The president calls for consequences to ‘radical economic robbery’.

President Cyril Ramaphosa has slammed the conduct of the so-called construction mafia and called for consequences in situations where individuals “disrupt work projects demanding a 30% stake”.

Moneyweb earlier reported that the so-called construction mafia has been disrupting construction projects countrywide, demanding that 30% of the project value be awarded to local companies. In some instances, the groups, calling themselves business forums, seek control of the full 30%, with the aim of distributing jobs and contracts among local workers and business people themselves.

The South African National Roads Agency (Sanral) told Moneyweb that its road-building projects countrywide have come to a virtual standstill due to the violent conduct of these groups. JSE-listed Wilson Bayly Holmes-Ovcon (WBHO) chief executive Louwtjie Nel last week told Moneyweb that hardly any projects get started without being disrupted by these groups, which he says are not bona fide business forums.

Moneyweb also reported that virtually every major construction project in KwaZulu-Natal has been similarly affected due to threats of violence. Law firm Cox Yeats Attorneys has won about 30 court interdicts against such groups in the province.

While these incidents started in KwaZulu-Natal, with the Delangokubona Business Forum playing a prominent role, they are now prevalent in several other provinces.

Sanral engineering executive Louw Kannemeyer said the situation had arisen due to local communities misunderstanding a National Treasury regulation about subcontracting that was implemented in April last year. In June Treasury denied this, saying there was no evidence of such a link.

In August, however, Treasury issued a statement saying it had received complaints in certain provinces and at municipalities about abuse of the requirement that 30% of public procurement contracts be subcontracted to designated groups, as required by the preferential procurement regulations. According to Treasury, groups in some instances demand the 30% stake in cash.

Treasury warned that organs of state that are using procurement preferences not provided for in the regulatory framework – including ring-fencing contracts for service providers and suppliers who live in a certain geographical area – are non-compliant and that such expenditure will be classified as having been irregularly incurred.

On Saturday Ramaphosa weighed in on the matter, the SABC reported. He was addressing business leaders in Pietermaritzburg as part of his Thuma Mina Campaign. (The campaign “is about the ANC reconnecting with the people through activities that improve people’s lives and solve the problems they face,” according to the party’s website.)

He covered the economy, land reform and radical economic transformation.

Ramaphosa referred to people who are hijacking policies and distorting radical economic transformation by disrupting sites and demanding 30% of the value of projects, describing these practices as “radical economic robbery” and calling for consequences.

Malusi Zondi, newly-elected president of the Federation for Radical Economic Transformation (Ffret), earlier rejected the idea that the 30% subcontracting requirement is not geographically defined.

Ffret currently represents 37 business forums, including the infamous Delangokubona Business Forum, which reportedly has more than 3 000 members.
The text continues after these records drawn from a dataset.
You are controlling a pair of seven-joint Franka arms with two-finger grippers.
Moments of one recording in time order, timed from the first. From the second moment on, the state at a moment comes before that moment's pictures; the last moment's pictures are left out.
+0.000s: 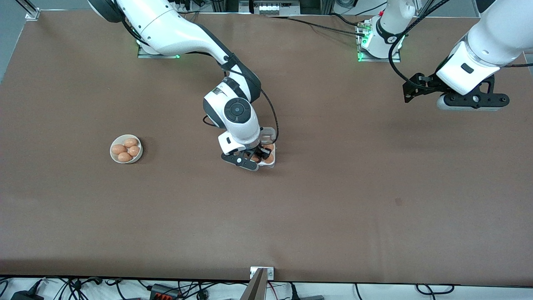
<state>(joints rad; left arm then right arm) -0.04 -0.01 -0.16 -1.64 -0.02 1.58 -0.21 0.54 0.80 0.19 -1.40 -0.16 2.27 1.12</state>
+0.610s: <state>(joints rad) -0.04 -0.01 -0.16 -1.64 -0.02 1.57 -0.21 0.54 0.81 0.19 -1.40 -0.16 2.27 1.12</state>
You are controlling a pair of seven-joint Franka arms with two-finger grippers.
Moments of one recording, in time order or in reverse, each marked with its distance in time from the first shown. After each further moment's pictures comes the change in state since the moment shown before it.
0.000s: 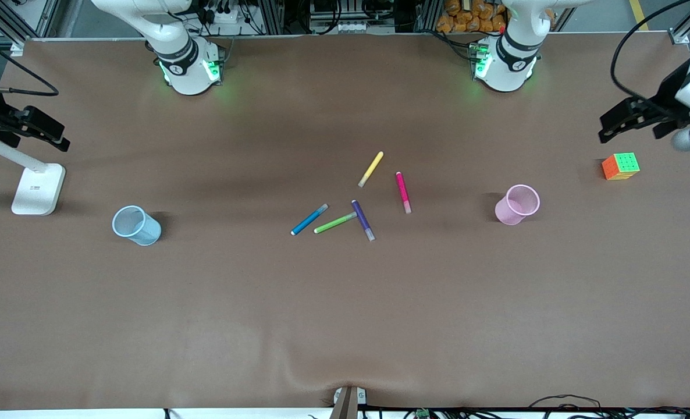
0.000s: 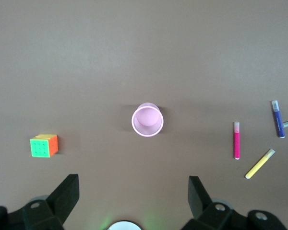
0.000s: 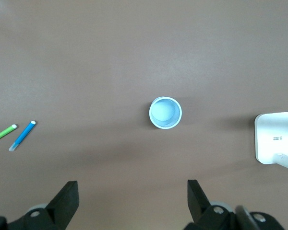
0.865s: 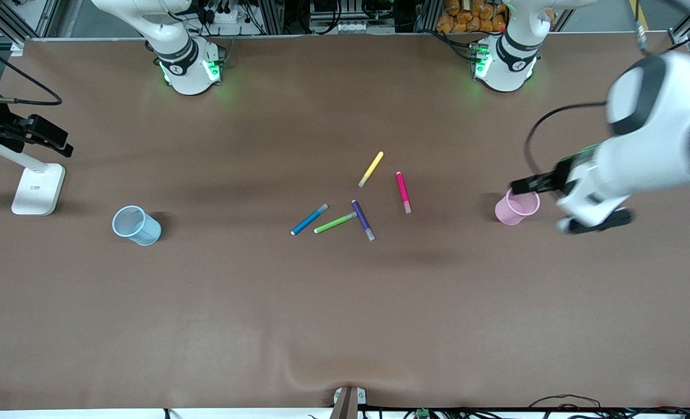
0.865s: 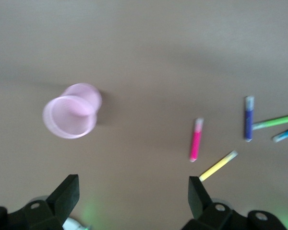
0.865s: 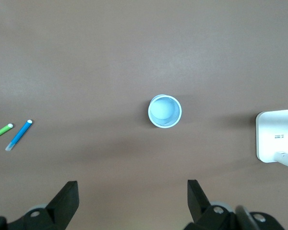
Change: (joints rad) left arm -0.144 0.316 -0.017 -0.013 -0.144 0.159 -0.244; right arm -0.001 0.028 -0.003 0.004 0.000 0.000 0.000
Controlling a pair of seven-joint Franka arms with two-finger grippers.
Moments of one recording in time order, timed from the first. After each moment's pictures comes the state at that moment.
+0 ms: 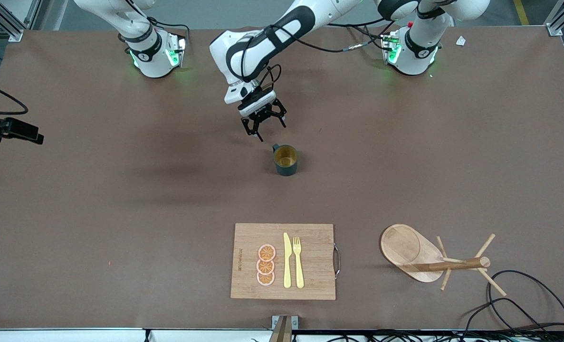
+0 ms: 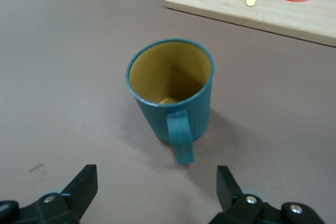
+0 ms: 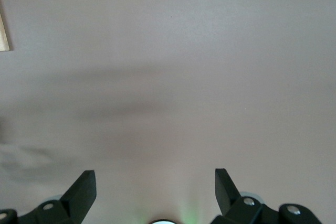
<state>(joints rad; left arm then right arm) -1.00 0.87 -0.34 -1.41 0.99 1.72 -2.20 0.02 0.15 -0.12 -1.38 0.00 1.39 -0.03</state>
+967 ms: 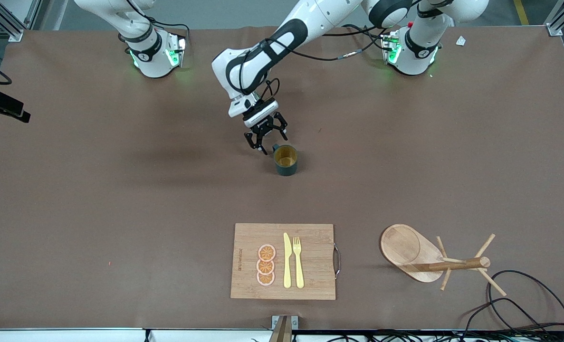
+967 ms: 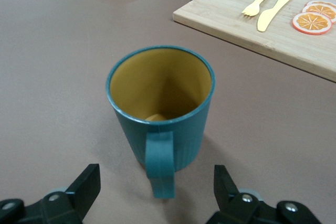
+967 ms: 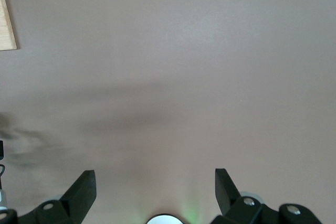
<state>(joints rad) -1.06 0.96 -0.23 -1.31 1.00 1.74 -2.32 0.02 0.03 -0.13 -1.47 0.00 1.40 -0.03</state>
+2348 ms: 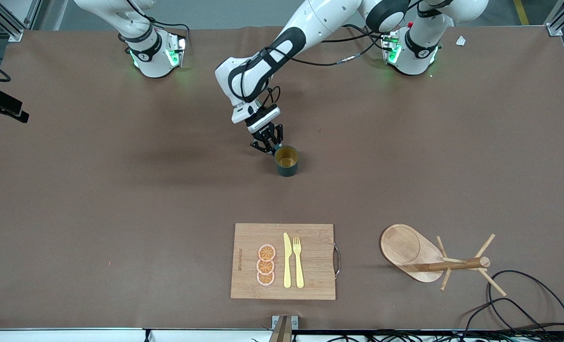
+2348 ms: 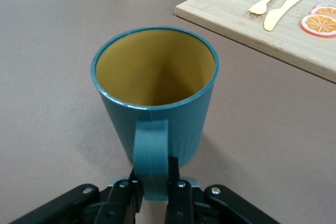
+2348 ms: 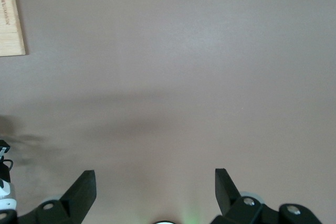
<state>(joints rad) -1.08 1.00 -0.19 -1.29 1.01 1.77 -2.38 0.02 0.00 -0.12 -1.47 0.00 1.42 -0.03</state>
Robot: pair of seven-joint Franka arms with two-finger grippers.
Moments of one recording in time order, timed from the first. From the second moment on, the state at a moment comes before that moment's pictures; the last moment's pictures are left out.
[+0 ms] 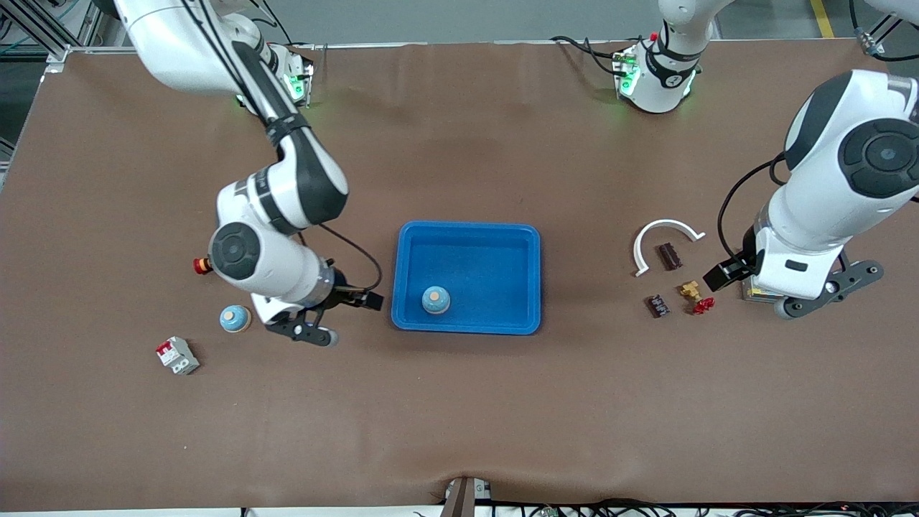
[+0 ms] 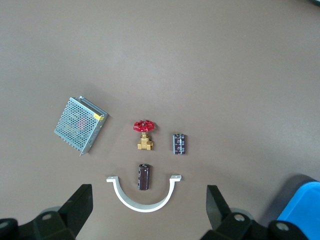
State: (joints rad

Zondi acknowledged to Moneyweb that most of these members are former criminals.

He says Ffret is working to professionalise them and is organising itself in all provinces, adding that members shut down construction sites because they were robbed of their “fair share” (by contractors).

Ffret has also engaged with state-owned companies such as Transnet and Eskom. According to Zondo, it is branching out into other sectors too, such as mining.

Zondi says Ffret will “radically engage” National Treasury, which he says is “controlled from somewhere”, to influence its unacceptable stance against ring-fencing 30% of the value of contracts for local communities.